This exercise calls for every line of the data below with the string "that" in it.

- Opening Delimiter -

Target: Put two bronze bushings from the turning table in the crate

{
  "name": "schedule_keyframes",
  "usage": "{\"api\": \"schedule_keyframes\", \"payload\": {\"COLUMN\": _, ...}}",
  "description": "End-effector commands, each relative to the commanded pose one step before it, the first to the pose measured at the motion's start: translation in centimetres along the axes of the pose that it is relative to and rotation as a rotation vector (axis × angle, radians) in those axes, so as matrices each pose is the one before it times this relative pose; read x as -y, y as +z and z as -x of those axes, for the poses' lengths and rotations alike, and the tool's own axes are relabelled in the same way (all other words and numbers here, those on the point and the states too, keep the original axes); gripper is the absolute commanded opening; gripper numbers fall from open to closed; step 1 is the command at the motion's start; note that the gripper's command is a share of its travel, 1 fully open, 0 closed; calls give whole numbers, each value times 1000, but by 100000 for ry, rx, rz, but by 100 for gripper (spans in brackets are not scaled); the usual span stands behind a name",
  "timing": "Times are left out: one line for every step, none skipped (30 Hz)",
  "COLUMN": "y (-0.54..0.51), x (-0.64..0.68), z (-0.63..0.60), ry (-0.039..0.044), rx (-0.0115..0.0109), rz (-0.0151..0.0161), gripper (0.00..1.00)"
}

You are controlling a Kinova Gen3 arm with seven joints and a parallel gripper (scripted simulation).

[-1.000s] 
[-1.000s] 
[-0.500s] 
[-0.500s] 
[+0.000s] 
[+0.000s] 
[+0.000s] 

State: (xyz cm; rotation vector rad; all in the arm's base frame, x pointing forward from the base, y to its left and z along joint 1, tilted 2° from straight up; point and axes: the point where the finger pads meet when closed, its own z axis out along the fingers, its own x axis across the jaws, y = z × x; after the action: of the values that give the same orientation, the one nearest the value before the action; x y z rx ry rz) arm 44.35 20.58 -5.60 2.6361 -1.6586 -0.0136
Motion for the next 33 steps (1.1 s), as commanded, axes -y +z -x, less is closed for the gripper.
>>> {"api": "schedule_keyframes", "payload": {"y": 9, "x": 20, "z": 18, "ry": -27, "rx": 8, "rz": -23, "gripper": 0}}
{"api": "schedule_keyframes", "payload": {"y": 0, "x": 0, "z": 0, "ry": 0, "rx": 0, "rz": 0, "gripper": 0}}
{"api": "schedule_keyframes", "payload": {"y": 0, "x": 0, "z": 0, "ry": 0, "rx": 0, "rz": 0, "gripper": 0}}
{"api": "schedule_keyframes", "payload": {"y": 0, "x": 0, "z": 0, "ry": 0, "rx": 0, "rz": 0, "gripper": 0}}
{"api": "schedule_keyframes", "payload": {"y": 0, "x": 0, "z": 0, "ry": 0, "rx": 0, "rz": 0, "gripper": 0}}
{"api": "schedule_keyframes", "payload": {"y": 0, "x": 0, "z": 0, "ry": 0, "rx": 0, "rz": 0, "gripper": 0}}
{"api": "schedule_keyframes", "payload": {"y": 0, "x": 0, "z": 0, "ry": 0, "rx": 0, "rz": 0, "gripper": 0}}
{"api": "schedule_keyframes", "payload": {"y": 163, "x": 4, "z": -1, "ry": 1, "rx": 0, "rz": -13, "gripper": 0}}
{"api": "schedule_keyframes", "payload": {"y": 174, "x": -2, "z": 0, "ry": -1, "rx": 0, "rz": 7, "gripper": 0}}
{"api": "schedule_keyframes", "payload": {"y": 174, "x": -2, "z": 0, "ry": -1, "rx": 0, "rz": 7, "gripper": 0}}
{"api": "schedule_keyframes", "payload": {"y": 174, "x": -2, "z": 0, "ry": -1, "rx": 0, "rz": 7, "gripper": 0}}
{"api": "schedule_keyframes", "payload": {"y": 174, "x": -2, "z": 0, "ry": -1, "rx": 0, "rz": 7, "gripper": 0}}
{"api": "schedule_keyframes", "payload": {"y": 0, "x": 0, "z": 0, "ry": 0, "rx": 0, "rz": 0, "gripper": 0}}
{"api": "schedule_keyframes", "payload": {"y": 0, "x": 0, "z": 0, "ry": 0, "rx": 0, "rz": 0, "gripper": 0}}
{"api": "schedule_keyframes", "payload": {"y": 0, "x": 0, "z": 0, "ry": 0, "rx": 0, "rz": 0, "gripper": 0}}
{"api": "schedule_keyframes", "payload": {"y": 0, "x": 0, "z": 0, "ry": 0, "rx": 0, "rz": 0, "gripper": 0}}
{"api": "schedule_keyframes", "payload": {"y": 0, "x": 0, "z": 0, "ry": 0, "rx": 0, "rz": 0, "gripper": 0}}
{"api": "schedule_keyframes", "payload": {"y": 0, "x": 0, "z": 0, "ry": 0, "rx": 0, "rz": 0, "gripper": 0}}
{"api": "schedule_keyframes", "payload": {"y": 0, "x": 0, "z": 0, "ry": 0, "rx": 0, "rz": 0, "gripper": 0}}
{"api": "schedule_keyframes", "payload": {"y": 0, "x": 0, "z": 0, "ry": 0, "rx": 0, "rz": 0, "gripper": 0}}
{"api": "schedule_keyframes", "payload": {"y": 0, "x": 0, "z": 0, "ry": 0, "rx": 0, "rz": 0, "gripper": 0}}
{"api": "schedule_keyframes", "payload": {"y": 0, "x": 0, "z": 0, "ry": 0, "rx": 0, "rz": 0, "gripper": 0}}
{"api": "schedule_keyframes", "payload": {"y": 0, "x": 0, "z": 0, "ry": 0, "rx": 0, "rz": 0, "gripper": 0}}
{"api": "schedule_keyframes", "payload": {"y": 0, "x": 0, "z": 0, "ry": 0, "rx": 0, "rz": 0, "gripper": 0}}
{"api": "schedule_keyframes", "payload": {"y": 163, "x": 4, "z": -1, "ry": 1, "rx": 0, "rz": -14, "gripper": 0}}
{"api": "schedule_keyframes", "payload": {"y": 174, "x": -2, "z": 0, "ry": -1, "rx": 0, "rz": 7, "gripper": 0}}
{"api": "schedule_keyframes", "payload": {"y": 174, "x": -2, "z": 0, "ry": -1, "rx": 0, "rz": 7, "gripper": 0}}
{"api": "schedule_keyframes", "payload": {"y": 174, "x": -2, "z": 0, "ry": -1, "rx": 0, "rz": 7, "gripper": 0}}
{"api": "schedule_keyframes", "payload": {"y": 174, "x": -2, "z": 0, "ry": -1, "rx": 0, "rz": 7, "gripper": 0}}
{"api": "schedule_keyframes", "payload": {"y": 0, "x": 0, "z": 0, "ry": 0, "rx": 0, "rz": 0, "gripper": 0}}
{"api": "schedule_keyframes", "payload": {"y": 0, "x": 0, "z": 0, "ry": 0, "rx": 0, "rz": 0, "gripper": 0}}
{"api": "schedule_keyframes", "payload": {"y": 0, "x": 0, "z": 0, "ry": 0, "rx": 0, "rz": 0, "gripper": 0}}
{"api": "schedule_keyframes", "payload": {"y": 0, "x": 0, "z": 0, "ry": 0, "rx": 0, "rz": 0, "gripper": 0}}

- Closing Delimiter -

- OUTPUT BELOW:
  "description": "End-effector commands, each relative to the commanded pose one step before it, the first to the pose measured at the motion's start: translation in centimetres along the axes of the pose that it is relative to and rotation as a rotation vector (axis × angle, radians) in those axes, so as matrices each pose is the one before it times this relative pose; read x as -y, y as +z and z as -x of those axes, for the poses' lengths and rotations alike, and the tool's own axes are relabelled in the same way (all other words and numbers here, those on the point and the states too, keep the original axes); gripper is the absolute commanded opening; gripper numbers fall from open to closed; step 1 is the command at the motion's start; note that the gripper's command is a share of its travel, 1 fully open, 0 closed; calls give whole numbers, each value times 1000, but by 100000 for ry, rx, rz, but by 100 for gripper (spans in brackets are not scaled); the usual span stands behind a name",
State: (xyz cm; rotation vector rad; all in the arm's base frame, x pointing forward from the base, y to its left and z along joint 1, tilted 2° from straight up; point and axes: the point where the finger pads meet when closed, its own z axis out along the fingers, its own x axis across the jaws, y = z × x; after the action: of the values that give the same orientation, the one nearest the value before the action; x y z rx ry rz) arm 44.35 20.58 -5.60 2.6361 -1.6586 -0.0136

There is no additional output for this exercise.